• Task: The count of lines below that include the string "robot" is the whole answer; write it alone.

• Task input:

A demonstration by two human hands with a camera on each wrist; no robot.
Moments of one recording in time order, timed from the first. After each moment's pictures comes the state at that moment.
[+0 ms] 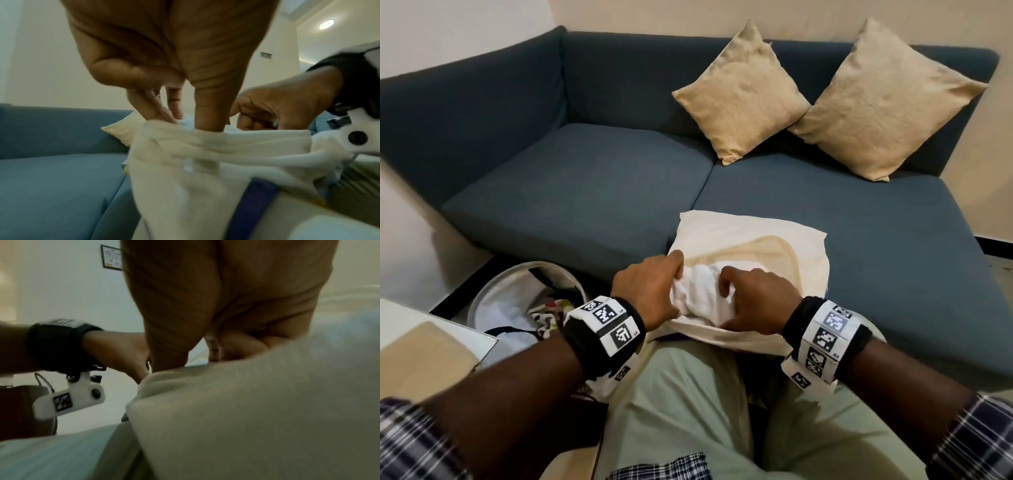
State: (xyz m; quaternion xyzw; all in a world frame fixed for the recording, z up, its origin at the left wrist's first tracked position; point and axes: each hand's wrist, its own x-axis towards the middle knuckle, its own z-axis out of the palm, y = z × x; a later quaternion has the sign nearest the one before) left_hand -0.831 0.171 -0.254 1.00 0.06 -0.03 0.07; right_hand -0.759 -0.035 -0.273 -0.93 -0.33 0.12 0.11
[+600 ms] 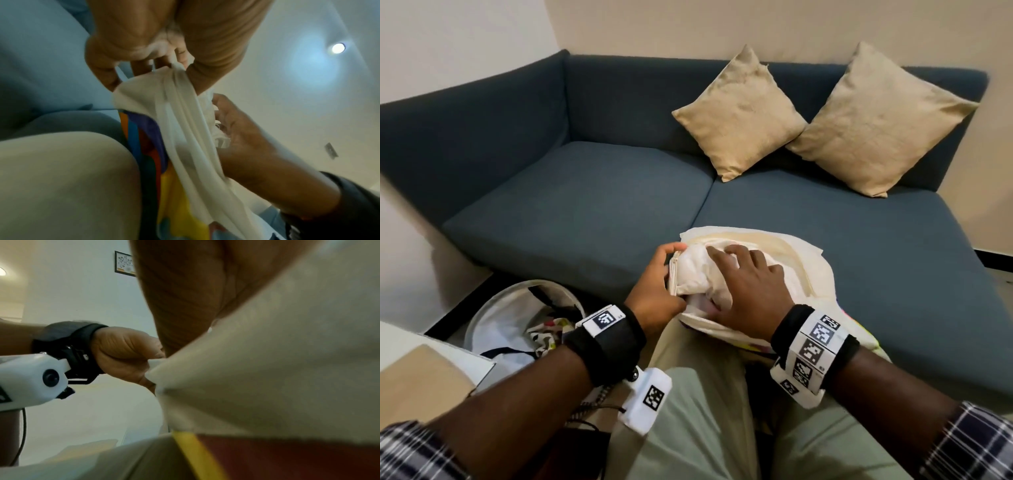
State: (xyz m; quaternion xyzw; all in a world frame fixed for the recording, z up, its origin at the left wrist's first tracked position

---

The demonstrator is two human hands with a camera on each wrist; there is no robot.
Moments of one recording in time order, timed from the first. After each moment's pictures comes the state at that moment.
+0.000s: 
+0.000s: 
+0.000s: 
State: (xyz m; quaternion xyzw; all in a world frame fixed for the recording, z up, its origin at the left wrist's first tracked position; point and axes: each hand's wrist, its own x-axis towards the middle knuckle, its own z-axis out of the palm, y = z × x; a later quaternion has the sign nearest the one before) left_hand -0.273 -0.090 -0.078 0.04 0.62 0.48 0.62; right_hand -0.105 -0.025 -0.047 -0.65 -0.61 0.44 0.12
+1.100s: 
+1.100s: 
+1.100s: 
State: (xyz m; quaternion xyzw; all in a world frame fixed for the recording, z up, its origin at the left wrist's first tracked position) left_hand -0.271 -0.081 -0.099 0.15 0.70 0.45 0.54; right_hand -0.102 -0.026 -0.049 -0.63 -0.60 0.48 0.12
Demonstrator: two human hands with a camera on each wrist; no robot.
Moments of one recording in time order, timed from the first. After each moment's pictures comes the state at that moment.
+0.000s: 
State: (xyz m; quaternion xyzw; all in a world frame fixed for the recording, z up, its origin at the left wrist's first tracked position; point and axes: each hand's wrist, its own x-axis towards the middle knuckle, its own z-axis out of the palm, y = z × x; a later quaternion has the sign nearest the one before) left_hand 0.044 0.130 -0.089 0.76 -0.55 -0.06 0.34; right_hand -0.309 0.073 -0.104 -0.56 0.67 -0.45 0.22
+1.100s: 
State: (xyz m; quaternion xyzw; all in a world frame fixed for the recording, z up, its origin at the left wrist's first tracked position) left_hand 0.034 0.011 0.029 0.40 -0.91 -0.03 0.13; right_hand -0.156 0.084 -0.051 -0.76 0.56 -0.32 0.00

• Output for this task: 3